How are EFXT bear put spread max profit and max loss calculated?
Max profit equals strike width minus net debit times 100; max loss equals net debit times 100. Breakeven is long-put strike minus net debit. For the EFXT bear put spread priced from the end-of-day chain at a 30-day expiry (ATM IV 128.10%), the computed maximum profit is unbounded per contract and the computed maximum loss is unbounded per contract. Live intraday quotes will differ as the chain moves through the trading session.
What is the breakeven for a EFXT bear put spread?
The breakeven for the EFXT bear put spread priced on this page is no defined breakeven on the modeled curve at expiration, derived from end-of-day chain premiums. Breakeven is the underlying price at which the strategy's P&L crosses zero ignoring transaction costs and assignment risk. The current EFXT market-implied 1-standard-deviation expected move is approximately 36.73%; if the move sits well outside the breakeven distance, the structure's risk-reward becomes correspondingly tighter.
When should you consider a bear put spread on EFXT?
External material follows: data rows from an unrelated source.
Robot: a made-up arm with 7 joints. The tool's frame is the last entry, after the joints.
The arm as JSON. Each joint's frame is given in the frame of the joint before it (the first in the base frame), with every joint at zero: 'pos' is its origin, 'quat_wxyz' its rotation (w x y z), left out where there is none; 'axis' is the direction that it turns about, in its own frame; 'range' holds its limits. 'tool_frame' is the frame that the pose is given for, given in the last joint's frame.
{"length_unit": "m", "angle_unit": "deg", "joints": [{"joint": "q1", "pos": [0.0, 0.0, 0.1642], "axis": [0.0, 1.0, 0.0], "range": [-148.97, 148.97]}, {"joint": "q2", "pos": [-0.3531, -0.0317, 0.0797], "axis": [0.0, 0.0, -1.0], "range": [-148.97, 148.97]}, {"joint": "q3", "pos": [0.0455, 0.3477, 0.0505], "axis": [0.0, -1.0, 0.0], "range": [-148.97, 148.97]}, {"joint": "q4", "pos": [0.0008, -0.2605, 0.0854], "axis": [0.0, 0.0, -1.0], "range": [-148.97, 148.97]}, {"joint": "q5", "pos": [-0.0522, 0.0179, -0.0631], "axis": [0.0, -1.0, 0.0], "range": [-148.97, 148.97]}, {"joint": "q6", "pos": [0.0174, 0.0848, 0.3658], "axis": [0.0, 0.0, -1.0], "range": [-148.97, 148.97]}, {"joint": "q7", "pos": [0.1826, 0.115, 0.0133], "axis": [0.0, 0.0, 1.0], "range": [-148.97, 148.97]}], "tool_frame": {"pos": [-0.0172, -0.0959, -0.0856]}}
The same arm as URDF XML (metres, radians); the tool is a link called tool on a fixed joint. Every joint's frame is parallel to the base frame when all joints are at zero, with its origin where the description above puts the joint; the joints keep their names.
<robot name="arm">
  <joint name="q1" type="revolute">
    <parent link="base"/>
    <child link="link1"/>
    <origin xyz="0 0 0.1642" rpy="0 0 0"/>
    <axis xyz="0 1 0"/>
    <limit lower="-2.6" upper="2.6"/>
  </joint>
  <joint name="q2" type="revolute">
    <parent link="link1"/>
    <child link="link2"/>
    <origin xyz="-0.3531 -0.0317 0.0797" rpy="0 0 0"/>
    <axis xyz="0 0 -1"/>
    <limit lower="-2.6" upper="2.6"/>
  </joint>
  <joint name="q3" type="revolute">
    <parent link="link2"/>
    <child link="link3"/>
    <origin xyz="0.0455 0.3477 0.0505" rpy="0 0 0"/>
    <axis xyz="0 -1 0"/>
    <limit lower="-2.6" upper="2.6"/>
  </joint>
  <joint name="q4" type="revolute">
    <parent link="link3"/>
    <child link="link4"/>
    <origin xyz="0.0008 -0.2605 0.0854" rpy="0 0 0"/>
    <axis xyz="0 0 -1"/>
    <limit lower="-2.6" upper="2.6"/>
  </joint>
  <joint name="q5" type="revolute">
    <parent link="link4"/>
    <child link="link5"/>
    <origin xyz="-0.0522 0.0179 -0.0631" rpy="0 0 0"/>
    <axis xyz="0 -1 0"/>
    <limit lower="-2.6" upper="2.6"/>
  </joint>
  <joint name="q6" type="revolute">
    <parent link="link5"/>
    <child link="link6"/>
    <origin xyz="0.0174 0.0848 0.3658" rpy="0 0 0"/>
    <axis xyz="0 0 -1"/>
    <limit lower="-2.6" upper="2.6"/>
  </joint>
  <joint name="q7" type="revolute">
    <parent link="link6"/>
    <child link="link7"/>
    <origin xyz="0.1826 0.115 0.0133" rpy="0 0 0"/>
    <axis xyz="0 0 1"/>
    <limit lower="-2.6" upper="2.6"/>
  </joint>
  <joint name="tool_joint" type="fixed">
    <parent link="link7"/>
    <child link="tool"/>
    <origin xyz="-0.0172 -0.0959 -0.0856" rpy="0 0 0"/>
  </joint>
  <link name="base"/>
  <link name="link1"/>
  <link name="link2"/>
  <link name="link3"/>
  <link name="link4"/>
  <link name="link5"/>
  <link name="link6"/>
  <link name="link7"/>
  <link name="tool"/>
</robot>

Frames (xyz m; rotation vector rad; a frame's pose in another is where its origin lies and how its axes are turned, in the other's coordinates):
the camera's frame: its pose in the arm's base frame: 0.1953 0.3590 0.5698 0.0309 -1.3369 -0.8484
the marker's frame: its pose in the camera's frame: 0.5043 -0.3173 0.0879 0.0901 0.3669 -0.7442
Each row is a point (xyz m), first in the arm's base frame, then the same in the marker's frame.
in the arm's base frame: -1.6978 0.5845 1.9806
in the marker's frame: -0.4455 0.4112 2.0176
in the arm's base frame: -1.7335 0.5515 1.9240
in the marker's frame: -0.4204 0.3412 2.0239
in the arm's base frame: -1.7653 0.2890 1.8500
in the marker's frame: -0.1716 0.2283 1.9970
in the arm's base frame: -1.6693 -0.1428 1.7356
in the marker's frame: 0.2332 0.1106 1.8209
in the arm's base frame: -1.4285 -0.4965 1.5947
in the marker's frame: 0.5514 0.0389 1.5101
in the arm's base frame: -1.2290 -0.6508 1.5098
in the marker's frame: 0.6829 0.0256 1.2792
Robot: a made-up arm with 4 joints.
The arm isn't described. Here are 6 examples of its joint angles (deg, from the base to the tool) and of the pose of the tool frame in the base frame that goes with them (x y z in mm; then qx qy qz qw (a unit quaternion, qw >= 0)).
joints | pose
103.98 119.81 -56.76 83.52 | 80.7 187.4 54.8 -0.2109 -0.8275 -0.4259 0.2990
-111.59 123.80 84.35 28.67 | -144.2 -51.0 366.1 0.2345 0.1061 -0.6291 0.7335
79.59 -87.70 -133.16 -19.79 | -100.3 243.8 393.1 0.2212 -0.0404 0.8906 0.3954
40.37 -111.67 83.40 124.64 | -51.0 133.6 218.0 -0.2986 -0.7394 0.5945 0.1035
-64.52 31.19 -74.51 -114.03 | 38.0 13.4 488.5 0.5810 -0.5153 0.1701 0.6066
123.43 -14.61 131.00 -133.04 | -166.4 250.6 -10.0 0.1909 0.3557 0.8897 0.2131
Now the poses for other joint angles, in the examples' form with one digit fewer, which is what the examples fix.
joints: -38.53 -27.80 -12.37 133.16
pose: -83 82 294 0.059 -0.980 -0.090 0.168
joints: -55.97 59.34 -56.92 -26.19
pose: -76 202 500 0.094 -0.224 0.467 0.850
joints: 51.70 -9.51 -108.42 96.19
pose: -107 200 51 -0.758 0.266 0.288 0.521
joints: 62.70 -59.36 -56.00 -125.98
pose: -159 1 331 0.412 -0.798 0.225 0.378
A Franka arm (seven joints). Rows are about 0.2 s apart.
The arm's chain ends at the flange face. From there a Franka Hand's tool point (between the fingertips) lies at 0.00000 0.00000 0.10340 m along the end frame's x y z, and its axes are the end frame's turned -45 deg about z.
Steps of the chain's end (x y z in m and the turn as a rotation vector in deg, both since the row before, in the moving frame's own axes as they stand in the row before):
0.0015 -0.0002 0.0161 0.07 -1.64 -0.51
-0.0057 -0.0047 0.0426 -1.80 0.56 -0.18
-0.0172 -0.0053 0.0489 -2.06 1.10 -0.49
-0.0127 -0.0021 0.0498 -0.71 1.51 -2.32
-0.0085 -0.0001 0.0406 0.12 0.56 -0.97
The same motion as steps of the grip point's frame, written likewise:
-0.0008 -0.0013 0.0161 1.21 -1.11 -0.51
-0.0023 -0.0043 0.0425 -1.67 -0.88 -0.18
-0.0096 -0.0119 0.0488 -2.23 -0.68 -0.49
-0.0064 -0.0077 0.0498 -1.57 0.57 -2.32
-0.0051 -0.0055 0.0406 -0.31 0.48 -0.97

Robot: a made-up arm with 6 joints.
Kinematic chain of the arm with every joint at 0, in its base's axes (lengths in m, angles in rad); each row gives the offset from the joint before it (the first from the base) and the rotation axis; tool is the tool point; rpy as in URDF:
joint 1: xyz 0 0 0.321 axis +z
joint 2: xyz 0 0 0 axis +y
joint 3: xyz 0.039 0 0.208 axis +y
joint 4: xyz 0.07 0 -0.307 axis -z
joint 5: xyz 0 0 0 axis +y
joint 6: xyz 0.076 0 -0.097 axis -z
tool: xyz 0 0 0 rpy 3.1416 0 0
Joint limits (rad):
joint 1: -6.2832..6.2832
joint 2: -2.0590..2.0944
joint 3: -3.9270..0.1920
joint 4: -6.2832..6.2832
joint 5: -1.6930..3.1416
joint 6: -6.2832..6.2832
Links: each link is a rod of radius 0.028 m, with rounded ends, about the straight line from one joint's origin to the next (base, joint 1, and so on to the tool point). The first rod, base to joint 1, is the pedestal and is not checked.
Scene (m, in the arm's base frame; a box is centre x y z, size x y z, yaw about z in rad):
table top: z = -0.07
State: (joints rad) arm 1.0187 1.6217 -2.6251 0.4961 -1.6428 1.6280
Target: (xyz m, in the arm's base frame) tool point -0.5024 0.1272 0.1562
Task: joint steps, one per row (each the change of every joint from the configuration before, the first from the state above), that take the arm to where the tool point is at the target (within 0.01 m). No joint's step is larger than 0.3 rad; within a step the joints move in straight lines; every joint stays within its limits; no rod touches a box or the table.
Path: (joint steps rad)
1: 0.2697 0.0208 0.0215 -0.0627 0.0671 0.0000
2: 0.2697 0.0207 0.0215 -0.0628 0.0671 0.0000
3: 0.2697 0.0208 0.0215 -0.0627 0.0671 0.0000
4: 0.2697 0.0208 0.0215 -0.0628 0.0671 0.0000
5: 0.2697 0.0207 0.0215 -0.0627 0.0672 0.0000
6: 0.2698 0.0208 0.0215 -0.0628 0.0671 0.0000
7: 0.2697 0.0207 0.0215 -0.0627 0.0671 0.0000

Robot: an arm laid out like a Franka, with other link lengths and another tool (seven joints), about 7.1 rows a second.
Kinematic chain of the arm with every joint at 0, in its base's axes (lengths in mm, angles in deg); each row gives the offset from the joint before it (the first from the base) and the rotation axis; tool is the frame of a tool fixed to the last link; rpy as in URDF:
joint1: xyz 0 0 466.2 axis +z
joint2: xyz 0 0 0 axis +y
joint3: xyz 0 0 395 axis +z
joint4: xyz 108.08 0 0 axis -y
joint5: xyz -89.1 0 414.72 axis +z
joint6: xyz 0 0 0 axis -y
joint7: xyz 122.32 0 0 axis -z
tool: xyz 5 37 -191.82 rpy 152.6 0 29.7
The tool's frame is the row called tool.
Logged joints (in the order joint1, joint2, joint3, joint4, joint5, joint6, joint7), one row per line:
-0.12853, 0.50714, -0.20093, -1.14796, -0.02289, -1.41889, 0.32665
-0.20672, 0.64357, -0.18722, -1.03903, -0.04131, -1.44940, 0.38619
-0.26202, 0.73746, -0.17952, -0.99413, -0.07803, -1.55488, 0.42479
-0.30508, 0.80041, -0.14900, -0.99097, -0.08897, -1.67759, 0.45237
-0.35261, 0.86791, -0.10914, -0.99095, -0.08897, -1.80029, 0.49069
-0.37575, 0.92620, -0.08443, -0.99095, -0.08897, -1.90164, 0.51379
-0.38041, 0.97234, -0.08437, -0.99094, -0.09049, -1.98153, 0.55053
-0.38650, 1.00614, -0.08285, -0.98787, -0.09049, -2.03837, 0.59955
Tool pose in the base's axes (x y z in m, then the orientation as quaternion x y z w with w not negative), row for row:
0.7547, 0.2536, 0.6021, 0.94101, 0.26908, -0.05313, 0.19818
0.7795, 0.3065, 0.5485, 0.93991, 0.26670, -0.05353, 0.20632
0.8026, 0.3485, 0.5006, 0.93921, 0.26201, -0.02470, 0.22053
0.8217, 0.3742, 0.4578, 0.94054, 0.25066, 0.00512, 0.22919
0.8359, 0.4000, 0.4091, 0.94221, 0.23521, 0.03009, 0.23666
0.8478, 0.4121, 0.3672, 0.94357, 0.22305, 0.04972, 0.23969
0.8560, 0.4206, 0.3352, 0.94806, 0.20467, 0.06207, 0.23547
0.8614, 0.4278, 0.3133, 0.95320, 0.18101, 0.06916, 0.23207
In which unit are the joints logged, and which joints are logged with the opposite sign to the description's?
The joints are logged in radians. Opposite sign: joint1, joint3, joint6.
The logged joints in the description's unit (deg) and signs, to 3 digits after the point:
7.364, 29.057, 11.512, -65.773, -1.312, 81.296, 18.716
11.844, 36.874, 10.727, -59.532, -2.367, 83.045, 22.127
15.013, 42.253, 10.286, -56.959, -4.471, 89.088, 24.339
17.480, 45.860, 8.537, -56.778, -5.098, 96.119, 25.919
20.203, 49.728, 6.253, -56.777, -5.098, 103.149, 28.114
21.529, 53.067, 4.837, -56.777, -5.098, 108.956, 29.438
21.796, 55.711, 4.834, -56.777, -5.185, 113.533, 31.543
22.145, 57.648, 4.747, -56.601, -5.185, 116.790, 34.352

Bear put spreads on EFXT reduce the cost of a bearish EFXT stock position by selling a lower-strike put; suited to moderate-decline theses where price reaches but does not vastly exceed the short strike.
How does current EFXT implied volatility affect this bear put spread?
EFXT ATM IV is at 128.10% with IV rank near 36.10%, which is mid-range against its 1-year history. Strategy selection depends more on directional thesis and expected move than on a strong IV signal.